Key Experimental Results

Main Results

Success rates of Qwen2.5-7B on Seen/Unseen tasks

Method Seen Success Rate Unseen Success Rate
No-Comm (No communication) 62.14 62.19
Text (Language communication + SFT) 64.29 62.44
CoT (full) 67.14 -
Interlat (Latent communication) 70.48 65.42

Ablation Study

Communication Compression (Qwen2.5-7B, Seen tasks)

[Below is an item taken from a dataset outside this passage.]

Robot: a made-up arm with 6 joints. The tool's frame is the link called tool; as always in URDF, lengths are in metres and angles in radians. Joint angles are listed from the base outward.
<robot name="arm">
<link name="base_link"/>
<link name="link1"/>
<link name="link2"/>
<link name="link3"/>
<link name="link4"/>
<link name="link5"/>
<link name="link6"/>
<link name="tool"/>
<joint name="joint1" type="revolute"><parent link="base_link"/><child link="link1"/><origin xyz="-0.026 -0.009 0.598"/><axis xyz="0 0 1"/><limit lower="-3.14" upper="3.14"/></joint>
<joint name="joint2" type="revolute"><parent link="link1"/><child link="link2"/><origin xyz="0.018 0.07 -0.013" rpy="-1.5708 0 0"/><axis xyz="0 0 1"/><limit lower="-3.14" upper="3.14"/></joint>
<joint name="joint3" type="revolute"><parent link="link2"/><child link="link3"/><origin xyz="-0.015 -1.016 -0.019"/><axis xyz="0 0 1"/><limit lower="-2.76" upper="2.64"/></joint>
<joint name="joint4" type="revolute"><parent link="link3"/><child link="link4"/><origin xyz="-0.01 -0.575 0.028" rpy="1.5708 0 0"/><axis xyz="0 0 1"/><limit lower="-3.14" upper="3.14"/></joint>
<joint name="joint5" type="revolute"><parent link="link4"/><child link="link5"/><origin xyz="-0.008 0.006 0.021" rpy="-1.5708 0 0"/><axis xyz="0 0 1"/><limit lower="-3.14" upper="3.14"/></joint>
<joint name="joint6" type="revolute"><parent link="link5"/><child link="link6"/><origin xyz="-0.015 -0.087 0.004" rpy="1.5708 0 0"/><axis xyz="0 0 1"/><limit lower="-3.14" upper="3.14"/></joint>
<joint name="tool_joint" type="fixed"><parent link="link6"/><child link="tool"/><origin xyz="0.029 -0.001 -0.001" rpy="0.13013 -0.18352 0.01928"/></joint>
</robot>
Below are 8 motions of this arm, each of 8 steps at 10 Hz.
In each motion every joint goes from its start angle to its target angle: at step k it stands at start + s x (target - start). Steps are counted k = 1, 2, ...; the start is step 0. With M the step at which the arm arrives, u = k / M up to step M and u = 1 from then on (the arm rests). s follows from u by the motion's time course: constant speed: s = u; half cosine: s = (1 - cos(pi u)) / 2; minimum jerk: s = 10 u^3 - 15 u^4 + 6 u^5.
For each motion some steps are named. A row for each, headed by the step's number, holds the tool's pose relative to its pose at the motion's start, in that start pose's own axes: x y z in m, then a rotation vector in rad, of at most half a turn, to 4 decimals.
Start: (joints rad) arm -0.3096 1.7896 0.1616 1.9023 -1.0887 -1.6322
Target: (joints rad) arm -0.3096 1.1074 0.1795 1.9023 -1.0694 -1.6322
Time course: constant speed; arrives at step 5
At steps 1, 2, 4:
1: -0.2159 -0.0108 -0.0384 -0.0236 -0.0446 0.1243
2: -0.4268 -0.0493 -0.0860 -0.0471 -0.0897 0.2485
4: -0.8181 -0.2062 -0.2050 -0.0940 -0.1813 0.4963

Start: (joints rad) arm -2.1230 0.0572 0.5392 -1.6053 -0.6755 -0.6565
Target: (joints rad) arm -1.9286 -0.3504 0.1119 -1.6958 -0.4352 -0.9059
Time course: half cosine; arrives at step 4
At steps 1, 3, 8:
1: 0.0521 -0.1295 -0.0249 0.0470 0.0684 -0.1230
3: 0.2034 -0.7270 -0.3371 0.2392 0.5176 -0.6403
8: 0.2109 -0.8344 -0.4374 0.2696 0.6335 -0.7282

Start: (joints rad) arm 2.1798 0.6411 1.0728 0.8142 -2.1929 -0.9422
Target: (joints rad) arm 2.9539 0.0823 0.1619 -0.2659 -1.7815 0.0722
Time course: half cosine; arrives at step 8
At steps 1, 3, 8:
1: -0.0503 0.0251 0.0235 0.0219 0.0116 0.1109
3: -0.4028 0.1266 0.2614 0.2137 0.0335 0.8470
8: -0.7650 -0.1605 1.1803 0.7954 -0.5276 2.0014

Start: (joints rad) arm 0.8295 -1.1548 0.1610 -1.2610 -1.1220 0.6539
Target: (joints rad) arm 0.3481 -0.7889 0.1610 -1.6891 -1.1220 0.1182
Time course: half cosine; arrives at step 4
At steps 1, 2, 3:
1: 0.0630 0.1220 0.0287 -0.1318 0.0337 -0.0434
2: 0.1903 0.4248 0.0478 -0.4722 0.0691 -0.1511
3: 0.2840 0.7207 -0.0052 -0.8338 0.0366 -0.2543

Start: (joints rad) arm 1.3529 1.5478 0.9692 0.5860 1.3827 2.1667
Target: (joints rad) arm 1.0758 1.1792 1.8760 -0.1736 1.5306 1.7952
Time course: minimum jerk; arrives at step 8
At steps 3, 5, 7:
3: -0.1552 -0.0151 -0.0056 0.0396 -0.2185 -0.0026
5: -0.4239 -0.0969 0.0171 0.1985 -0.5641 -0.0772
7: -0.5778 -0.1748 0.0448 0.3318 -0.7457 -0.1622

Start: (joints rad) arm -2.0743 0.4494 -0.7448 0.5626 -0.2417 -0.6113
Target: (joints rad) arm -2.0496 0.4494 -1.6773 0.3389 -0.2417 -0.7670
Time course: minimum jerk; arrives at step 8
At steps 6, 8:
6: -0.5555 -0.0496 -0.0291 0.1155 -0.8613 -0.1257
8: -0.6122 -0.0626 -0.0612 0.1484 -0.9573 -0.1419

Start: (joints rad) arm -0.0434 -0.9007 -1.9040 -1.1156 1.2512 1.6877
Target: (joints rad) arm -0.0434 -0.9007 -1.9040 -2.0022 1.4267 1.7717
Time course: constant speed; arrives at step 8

Compression Tokens \(K\) Success Rate Speedup Ratio
Full \(L\) 70.48
64 ~70 ~4×
32 ~69 ~8×
16 ~68 ~16×
8 ~66 24×

Cross-model Heterogeneous Communication

Sender → Receiver Latent Communication Language Communication
Qwen-7B → Qwen-0.5B 61.19 54.52
LLaMA-8B → LLaMA-8B 70.71 62.86

Key Findings

  • Latent space communication (70.48%) significantly outperforms language communication (64.29%) and no communication (62.14%)—hidden states indeed carry useful information that language cannot express.
  • The method remains effective across heterogeneous models (different architectures/sizes), suggesting that the information structure of final-layer hidden states possesses cross-model universality.
  • Compressing to 8 tokens results in only about a 4% performance loss (~66% vs 70.48%) while increasing communication speed by 24×.
  • Analysis shows that agents using latent space communication exhibit more exploratory behavior—they utilize task-relevant information in the latent space rather than superficial pattern matching.
  • Conditional separation loss is critical—without it, the model tends to ignore latent space inputs.

Highlights & Insights

  • The "telepathy" analogy accurately captures the core concept—communication between LLMs does not require human-readable intermediate representations.
  • Latent space reasoning compression is a novel form of "information distillation"—performing autoregressive reasoning in continuous space without decoding to tokens.
  • The 24× communication speedup is significant for the practical deployment of multi-agent systems.

Limitations & Future Work

  • Validated only in Sender-Receiver two-agent scenarios; not yet extended to more complex multi-agent topologies.
  • The communication adapter requires training, which increases deployment complexity.
  • Latent space communication loses human interpretability—making it difficult to debug or audit "conversations" between agents.
  • The impact of latent space communication on safety has not been explored.
  • vs. COCONUT/Thought-of-Thought: These works perform latent space reasoning within a single model; Interlat extends this to communication between multiple agents.
  • vs. Ramesh & Li (2025): They utilize single-activation grafting, whereas Interlat transmits a full time-aligned hidden state sequence.
  • vs. Tang et al. (2025): Their latent space communication is coupled with language trajectories, while Interlat operates entirely in the latent space.

Rating

  • Novelty: ⭐⭐⭐⭐⭐ Full latent space communication + latent reasoning compression is a completely new paradigm.
  • Experimental Thoroughness: ⭐⭐⭐⭐ Evaluated across multiple models and tasks, though limited to two-agent scenarios.
  • Writing Quality: ⭐⭐⭐⭐ Clear description of motivation and methods, with complete mathematical formulations.
  • Value: ⭐⭐⭐⭐⭐ Opens a new direction for efficient communication in multi-agent systems.